> **WORK REQUEST**
Would you repeat every line of the data exactly?

> **INFORMATION PROVIDED**
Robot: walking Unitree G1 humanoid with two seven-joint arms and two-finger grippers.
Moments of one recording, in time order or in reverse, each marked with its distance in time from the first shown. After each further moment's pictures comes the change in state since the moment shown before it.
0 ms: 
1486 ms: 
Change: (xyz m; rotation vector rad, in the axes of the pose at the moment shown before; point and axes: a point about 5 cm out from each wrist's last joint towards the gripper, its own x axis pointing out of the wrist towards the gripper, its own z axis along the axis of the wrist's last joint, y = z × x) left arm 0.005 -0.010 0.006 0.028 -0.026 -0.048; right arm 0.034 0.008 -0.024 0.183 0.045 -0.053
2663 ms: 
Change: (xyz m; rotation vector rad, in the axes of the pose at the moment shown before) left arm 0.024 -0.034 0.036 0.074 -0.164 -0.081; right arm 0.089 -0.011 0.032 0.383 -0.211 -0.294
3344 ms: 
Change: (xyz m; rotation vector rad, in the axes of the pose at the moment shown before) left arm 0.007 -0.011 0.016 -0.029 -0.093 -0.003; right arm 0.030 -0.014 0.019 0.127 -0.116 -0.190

> **RESPONSE FOR THIS EXERCISE**
Robot: walking Unitree G1 humanoid with two seven-joint arms and two-finger grippers.
Moments of one recording, in time order or in reverse, each marked with its distance in time from the first shown. After each further moment's pictures comes the change in state since the moment shown before it.
0 ms: 
1486 ms: 
Change: (xyz m; rotation vector rad, in the axes of the pose at the moment shown before; point and axes: a point about 5 cm out from each wrist's last joint towards the gripper, its own x axis pointing out of the wrist towards the gripper, its own z axis along the axis of the wrist's last joint, y = z × x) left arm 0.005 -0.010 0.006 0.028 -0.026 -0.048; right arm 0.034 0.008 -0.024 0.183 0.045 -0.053
2663 ms: 
Change: (xyz m; rotation vector rad, in the axes of the pose at the moment shown before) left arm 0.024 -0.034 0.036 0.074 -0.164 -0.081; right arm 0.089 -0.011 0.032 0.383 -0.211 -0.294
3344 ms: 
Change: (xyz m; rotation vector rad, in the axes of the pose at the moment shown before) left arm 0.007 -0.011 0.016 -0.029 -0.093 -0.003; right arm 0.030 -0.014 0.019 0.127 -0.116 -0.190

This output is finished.